Now he seems to be saying something else, though the language isn't crystal clear to me. Here he now seems to refer to duties on the Justices commanded by statute, rather than simply the commissions they hold. He knows that some will distinguish between duties already required of Judges when they are appointed (i.e., the Judiciary Act of 1789 imposed duties on Judge Cushing when appointed in 1790, Judge Paterson in 1793, Judge Chase in 1796, or Judge Bushrod Washington in 1799, for example) and those new duties assigned them (by subsequent Acts). But he confuses or conflates the issue a bit by talking about new courts in the end of the quotation. Thus, he is sliding into new issues here, the "discontinuity of courts" issue. But then, he says that this isn't really his issue:
"I do not myself state this because I am myself satisfied that the distinction ought to have weight, for I am not--but as there may be something in it I am induced to write to the Judges requesting the favor of them to give me their opinions which opinions I will afterwards communicate to each Judge."
Ah, now it is becoming clearer. The Chief Justice isn't so impressed by the "discontinuity of courts" argument. But others might be. That is, the Chief Justice, rather than trying to establish a minimum of agreement on the same point, as Ackerman suggests, is really trying to get his colleagues to object to the law on any grounds.

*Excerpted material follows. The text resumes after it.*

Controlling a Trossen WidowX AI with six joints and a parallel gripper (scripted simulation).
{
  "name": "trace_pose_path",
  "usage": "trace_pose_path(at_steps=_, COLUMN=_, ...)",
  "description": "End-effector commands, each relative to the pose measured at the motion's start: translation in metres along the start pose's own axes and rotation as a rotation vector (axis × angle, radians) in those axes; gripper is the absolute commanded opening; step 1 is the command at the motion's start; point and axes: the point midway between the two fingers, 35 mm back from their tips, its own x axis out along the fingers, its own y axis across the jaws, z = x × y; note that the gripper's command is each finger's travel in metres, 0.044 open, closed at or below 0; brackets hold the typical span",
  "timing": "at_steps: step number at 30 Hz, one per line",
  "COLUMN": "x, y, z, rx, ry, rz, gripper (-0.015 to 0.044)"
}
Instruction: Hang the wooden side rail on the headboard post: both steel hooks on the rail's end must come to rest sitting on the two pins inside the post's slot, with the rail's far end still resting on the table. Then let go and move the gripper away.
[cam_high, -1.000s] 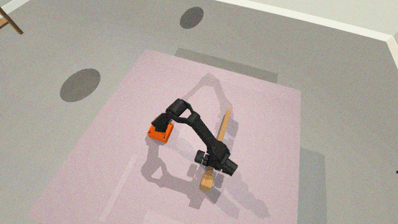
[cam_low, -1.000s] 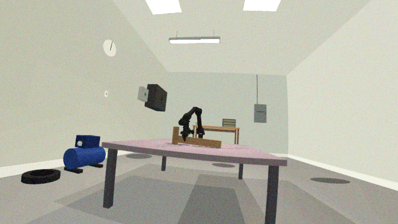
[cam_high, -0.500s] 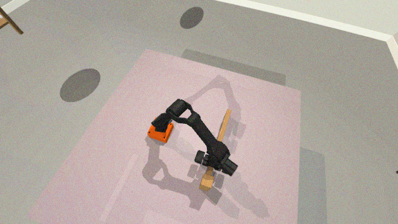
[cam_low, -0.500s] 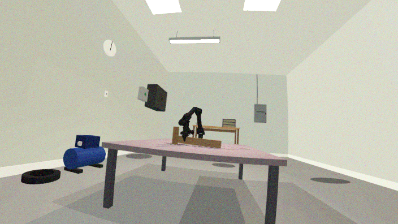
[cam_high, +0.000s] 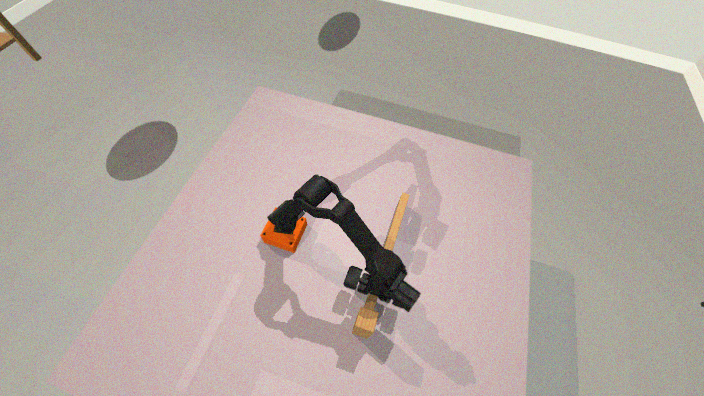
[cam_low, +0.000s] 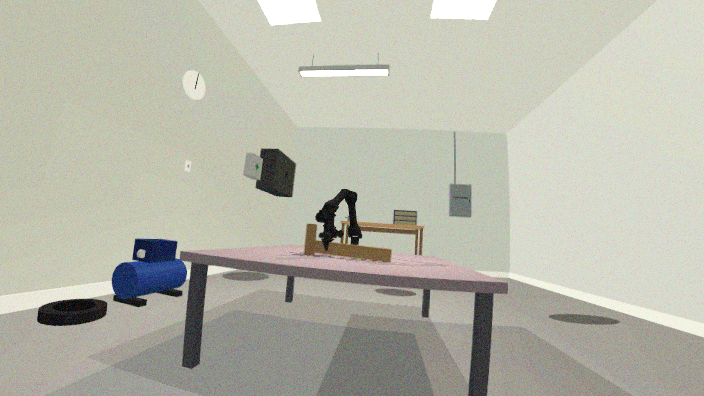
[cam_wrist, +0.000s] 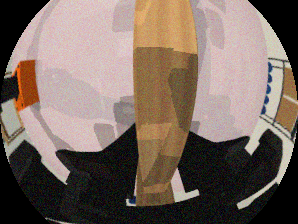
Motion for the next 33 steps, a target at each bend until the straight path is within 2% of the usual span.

Thus, in fact, the Chief Justice is broaching a number of issues in this letter. Though the legitimacy of circuit riding might be at the base of it, he really is aware of other issues too--relating to the continuity of duties and of courts under subsequent statutes. He may at this point have his opinion and rest it on the commissions, but the issue is really "up in the air." Let's see now how the other judges "weigh in" on the issue.